• What you will do:
Write out exactly the lines of the entries below from the one holding "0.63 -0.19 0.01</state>" to the one holding "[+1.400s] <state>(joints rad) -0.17", inclusive, and leave out all other lines.

• Records excerpted from a collection:

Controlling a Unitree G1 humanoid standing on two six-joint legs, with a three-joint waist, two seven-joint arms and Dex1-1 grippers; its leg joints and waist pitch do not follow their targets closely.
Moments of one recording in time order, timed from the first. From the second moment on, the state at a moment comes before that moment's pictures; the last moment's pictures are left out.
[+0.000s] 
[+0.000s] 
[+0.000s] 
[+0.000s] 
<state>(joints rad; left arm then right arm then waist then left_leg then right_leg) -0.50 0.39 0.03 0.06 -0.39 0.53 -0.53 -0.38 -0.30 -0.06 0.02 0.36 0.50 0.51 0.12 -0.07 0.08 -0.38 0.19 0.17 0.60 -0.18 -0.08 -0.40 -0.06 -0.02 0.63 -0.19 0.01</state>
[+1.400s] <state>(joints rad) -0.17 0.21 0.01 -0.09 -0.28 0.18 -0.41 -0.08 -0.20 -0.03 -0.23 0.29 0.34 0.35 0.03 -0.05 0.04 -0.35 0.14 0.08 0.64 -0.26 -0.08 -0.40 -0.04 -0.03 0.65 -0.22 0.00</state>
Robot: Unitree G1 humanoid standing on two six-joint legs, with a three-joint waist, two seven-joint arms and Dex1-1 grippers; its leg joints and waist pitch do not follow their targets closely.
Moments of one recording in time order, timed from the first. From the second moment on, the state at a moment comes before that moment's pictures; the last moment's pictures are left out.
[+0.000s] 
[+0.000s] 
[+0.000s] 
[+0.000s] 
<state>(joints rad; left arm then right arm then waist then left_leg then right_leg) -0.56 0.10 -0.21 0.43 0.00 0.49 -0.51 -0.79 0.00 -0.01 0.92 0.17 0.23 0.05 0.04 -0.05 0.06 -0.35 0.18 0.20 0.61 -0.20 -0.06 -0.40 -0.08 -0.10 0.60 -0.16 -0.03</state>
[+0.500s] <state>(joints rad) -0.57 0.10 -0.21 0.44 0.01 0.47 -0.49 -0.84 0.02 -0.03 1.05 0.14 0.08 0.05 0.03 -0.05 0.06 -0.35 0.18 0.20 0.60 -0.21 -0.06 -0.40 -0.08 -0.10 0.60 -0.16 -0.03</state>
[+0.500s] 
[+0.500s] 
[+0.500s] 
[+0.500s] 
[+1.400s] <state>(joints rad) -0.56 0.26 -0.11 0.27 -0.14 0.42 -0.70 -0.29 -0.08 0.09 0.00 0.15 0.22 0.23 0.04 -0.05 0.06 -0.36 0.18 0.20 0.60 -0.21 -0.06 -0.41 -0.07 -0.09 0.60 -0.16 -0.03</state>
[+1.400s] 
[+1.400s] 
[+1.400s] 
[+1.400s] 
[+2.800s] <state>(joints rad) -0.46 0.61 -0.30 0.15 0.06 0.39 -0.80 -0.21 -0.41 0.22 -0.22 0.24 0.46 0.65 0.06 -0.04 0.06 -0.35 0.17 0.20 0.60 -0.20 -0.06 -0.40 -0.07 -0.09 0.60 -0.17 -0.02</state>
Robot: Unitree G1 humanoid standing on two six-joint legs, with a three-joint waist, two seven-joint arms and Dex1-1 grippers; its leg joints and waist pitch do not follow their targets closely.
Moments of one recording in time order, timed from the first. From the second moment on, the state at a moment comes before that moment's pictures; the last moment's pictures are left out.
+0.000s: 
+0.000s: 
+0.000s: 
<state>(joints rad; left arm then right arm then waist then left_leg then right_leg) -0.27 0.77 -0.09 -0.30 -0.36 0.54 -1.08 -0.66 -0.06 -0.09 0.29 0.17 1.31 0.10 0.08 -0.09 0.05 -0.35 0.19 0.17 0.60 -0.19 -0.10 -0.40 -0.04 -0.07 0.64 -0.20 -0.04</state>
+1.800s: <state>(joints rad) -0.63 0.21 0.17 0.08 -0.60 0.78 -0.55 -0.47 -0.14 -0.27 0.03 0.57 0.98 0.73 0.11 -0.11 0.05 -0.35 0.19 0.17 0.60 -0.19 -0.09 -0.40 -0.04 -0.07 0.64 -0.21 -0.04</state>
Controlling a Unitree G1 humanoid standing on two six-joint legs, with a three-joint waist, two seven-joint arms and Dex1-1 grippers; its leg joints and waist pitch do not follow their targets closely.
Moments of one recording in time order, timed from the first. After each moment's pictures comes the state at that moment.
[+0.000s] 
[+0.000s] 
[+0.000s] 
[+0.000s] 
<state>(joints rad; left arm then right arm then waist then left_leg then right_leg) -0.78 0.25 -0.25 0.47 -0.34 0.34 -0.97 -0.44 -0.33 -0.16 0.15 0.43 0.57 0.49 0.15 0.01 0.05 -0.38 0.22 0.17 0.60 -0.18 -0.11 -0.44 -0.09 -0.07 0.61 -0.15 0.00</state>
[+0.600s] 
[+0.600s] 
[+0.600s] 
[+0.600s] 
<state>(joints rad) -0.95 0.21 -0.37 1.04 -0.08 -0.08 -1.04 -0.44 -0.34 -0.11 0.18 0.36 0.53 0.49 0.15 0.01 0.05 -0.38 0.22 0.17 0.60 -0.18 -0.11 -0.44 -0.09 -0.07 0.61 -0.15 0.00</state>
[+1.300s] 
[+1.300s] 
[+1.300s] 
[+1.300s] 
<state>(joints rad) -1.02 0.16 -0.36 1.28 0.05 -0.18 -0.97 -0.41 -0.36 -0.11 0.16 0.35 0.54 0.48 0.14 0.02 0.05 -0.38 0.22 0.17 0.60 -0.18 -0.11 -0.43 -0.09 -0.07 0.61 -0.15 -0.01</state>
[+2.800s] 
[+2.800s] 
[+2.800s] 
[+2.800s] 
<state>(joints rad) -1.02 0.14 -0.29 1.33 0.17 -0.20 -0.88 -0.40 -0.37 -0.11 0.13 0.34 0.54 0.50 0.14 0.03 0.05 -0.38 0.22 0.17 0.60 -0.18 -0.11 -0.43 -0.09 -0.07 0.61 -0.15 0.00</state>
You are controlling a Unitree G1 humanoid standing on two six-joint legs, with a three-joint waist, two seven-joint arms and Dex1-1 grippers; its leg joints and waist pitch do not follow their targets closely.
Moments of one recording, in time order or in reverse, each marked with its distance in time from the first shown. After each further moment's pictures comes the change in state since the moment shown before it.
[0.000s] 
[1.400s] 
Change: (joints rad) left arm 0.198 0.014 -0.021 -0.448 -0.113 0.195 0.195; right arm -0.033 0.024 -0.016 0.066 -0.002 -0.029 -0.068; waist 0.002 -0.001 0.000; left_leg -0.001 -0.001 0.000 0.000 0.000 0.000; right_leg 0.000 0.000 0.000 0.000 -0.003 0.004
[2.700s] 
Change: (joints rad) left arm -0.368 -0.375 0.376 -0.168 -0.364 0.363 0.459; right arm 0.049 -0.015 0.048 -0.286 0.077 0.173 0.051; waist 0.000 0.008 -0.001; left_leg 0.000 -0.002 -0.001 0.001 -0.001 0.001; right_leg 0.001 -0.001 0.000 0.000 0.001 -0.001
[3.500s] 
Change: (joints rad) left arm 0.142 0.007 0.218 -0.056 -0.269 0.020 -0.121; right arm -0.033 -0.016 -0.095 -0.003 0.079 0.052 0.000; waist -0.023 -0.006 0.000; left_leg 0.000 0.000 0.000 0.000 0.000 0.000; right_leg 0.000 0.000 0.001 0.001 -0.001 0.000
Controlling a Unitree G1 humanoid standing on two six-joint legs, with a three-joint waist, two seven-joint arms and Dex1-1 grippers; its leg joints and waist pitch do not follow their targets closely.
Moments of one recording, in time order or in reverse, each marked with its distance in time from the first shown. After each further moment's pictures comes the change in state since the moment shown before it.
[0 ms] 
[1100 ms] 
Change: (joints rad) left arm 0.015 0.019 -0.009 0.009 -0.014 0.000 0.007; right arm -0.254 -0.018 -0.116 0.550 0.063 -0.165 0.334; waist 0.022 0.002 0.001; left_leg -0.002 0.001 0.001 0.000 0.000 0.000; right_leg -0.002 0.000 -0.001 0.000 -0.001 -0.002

• Reply:
<state>(joints rad; left arm then right arm then waist then left_leg then right_leg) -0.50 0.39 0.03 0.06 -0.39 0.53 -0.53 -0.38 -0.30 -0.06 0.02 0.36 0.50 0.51 0.12 -0.07 0.08 -0.38 0.19 0.17 0.60 -0.18 -0.08 -0.40 -0.06 -0.02 0.63 -0.19 0.01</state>
[+1.400s] <state>(joints rad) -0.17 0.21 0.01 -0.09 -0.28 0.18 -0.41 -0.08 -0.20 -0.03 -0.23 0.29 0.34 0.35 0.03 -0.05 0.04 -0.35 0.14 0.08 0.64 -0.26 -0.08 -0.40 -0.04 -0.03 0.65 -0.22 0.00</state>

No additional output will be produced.